§ **GOAL OF THE EXERCISE**
Print the data exactly as written, but leave out each picture.

§ **AVAILABLE DATA**
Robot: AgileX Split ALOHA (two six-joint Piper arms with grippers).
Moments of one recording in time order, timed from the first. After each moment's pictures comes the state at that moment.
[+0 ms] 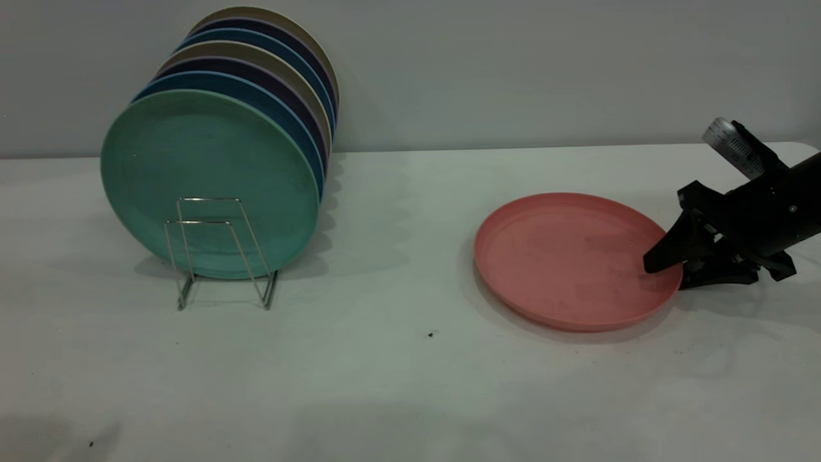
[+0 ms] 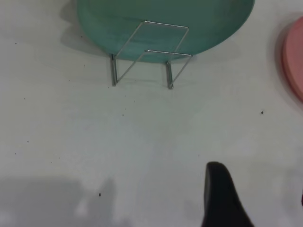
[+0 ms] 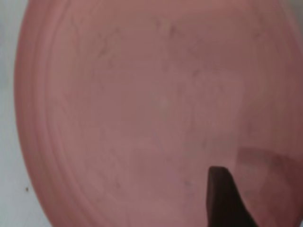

§ **RESULT BELOW**
Robot: AgileX Split ALOHA (two six-joint Piper arms with grippers).
Moments of one recording in time order, timed from the first. After each moment's pictures comes the state at that moment.
[+0 ms] 
[+0 ms] 
[+0 ms] 

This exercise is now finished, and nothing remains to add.